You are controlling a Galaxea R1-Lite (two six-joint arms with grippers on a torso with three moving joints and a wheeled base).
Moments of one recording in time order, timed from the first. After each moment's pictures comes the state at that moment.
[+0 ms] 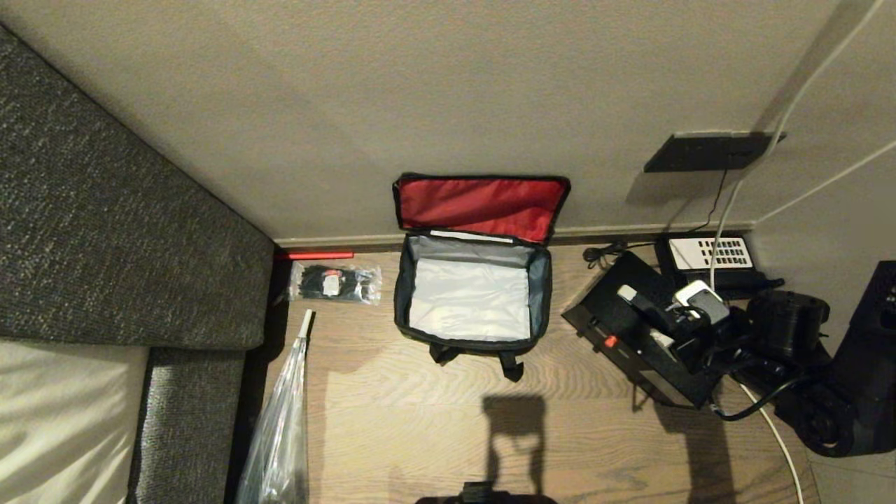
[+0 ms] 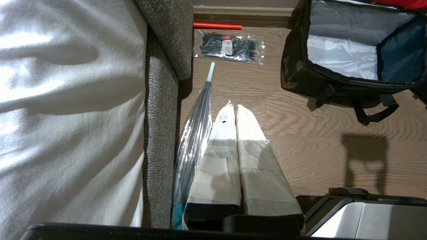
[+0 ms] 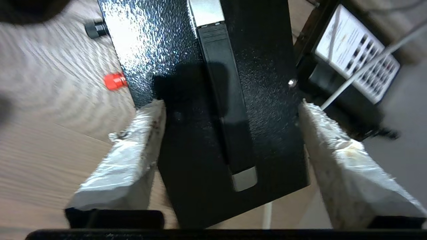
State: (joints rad) left arm 0.00 0.00 0.00 0.00 0.01 -0.01; right arm -0.01 2.15 -0.51 -1.36 0.01 -0.65
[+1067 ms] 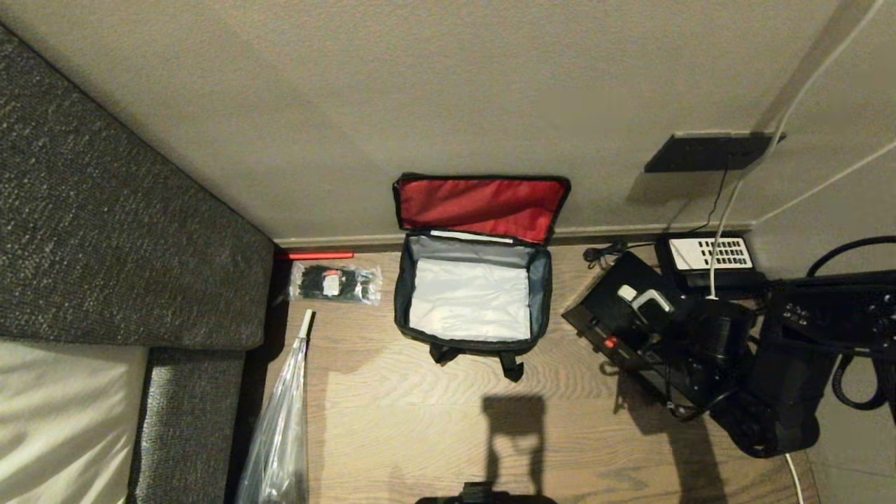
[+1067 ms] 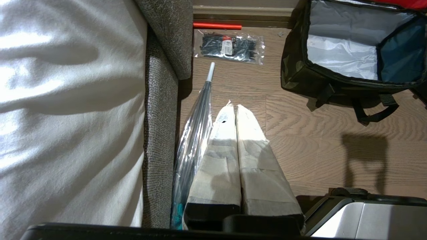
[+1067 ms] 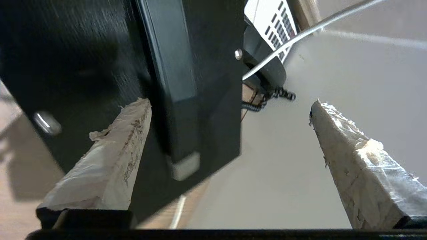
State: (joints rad) left arm 0.00 0.00 0.00 0.00 0.01 -0.01; right arm 0.13 2.35 -0.63 -1.52 -0.59 -0.89
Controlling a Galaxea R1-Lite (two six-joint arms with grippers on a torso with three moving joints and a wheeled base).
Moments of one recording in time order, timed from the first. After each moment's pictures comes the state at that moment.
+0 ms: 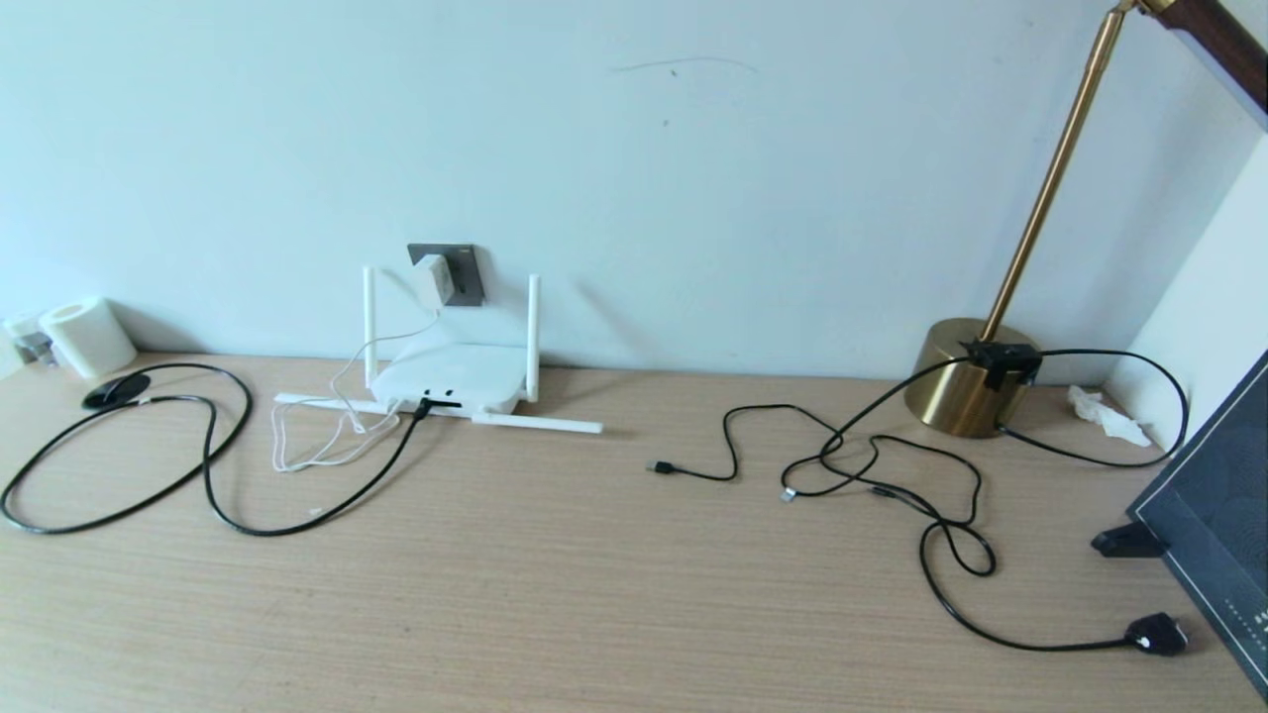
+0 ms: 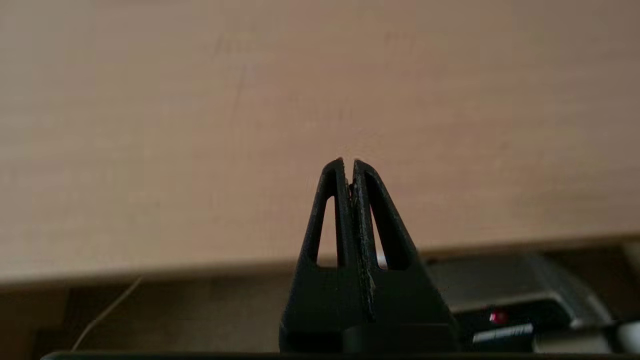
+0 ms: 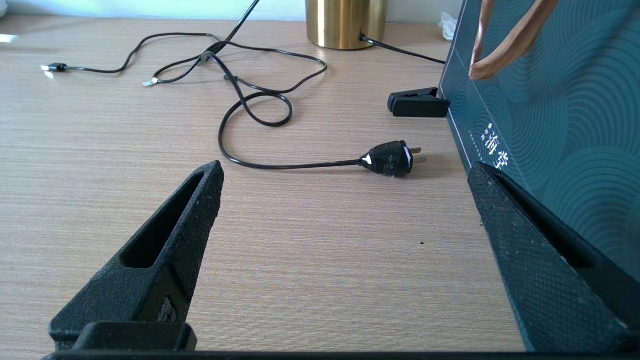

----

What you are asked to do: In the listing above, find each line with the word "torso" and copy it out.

Task output:
You are controlling a Galaxea R1-Lite (two six-joint arms with grippers on a torso with three moving joints and a wheeled base).
Controlling a Galaxea R1-Lite (two six-joint arms with grippers on a torso with three moving joints and a wheeled base).

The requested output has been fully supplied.